YOUR INSTRUCTIONS: Scan the entries for "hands". Every line that holds it is to be copied.

DATA FOR THIS EXERCISE:
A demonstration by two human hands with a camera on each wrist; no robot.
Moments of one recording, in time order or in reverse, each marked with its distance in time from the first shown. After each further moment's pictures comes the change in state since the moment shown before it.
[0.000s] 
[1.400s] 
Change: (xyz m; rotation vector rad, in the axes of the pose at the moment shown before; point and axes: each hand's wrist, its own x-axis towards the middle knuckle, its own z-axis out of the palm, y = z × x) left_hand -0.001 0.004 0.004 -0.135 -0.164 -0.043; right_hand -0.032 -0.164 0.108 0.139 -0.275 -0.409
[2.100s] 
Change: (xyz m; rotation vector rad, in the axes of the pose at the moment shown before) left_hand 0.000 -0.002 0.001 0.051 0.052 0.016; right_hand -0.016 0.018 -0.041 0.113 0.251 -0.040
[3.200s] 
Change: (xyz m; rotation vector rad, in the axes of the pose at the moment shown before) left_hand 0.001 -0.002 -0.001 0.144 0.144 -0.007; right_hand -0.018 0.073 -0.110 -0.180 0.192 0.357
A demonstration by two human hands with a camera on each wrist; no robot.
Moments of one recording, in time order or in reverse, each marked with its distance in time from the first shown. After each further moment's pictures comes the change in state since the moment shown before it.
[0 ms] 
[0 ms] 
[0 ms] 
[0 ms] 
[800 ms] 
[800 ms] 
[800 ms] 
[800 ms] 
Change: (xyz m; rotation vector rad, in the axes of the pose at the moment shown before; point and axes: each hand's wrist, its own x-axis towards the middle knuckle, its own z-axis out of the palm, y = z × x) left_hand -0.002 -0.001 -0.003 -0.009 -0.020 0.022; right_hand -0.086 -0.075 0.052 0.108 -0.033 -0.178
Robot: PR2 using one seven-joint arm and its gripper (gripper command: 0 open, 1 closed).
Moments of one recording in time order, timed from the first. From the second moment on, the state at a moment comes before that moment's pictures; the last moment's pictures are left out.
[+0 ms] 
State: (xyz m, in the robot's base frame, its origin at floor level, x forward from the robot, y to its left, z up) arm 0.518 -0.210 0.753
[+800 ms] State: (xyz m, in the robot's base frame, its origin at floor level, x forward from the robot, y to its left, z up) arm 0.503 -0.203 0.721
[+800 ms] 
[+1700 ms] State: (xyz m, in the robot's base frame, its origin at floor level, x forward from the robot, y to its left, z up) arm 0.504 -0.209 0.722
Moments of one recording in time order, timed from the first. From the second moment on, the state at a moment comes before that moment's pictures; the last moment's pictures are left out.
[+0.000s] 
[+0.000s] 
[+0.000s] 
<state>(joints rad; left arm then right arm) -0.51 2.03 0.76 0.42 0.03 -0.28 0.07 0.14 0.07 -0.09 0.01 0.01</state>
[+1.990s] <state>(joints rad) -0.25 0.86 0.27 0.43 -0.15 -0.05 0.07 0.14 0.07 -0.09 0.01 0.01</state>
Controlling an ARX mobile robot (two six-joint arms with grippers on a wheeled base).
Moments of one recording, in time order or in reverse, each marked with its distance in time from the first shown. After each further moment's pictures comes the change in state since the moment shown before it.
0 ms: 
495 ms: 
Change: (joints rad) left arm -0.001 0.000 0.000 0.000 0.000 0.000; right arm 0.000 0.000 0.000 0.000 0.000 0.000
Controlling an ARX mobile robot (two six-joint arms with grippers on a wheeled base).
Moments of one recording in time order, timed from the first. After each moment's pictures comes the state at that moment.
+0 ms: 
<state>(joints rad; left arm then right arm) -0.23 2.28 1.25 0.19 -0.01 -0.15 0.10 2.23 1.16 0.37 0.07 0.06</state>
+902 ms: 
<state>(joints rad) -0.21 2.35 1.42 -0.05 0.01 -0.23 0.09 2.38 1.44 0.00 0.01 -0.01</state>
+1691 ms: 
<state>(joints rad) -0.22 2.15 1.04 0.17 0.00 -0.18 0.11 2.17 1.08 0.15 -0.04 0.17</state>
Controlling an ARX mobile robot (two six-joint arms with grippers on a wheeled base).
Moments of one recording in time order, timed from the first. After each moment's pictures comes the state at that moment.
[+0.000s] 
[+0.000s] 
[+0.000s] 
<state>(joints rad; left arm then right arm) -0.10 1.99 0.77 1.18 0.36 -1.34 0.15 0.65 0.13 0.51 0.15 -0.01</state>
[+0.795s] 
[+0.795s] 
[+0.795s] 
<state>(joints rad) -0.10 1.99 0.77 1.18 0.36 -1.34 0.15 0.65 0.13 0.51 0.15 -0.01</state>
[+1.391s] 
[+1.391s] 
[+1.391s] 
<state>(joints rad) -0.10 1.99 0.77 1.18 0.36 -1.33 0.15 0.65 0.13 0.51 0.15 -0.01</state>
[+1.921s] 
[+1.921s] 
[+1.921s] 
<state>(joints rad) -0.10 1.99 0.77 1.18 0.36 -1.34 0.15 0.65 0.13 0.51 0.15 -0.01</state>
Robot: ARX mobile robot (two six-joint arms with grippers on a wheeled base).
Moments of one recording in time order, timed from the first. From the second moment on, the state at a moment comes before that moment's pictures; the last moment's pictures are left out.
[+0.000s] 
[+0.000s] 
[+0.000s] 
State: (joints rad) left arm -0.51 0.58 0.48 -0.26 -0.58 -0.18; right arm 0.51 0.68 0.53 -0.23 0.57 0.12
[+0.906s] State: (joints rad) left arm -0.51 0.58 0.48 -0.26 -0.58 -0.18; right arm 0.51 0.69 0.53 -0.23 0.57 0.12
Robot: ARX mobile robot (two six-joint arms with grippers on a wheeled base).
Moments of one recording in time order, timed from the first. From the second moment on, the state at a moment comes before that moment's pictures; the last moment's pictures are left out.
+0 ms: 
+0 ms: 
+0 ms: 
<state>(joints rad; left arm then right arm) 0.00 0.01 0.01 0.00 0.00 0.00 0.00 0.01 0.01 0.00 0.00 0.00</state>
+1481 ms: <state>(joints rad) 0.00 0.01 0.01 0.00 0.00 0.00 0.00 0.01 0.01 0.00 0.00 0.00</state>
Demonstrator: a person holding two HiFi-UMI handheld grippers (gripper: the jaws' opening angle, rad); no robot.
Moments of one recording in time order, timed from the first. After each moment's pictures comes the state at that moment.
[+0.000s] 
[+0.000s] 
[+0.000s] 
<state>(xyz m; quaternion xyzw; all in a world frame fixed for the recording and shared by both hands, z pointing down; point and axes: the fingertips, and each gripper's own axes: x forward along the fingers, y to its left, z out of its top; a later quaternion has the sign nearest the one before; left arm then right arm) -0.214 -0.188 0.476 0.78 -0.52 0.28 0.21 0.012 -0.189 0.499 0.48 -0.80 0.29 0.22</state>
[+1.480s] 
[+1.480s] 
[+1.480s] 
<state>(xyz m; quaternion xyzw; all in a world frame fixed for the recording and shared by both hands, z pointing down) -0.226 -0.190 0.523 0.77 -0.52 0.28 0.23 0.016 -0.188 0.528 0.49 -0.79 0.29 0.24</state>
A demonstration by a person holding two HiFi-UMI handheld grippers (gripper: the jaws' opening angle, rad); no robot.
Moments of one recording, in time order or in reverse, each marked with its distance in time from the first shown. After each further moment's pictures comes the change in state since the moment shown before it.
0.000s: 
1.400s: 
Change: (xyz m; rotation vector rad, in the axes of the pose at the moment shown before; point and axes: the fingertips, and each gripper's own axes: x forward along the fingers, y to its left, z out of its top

WRITTEN RESPONSE:
A demonstration by two human hands with a camera on each wrist; no robot.
A demonstration by two human hands with a camera on each wrist; no robot.
<state>(xyz m; quaternion xyzw; all in a world frame fixed for the recording and shared by both hands, z pointing down; point and axes: the fingertips, and each gripper's own axes: x forward along the fingers, y to its left, z out of its top; a later quaternion has the sign nearest the one before; left arm then right arm) -0.214 -0.188 0.476 0.78 -0.52 0.28 0.21 0.012 -0.189 0.499 0.48 -0.80 0.29 0.22</state>
<state>(xyz m; quaternion xyzw; all in a world frame fixed for the recording and shared by both hands, z pointing down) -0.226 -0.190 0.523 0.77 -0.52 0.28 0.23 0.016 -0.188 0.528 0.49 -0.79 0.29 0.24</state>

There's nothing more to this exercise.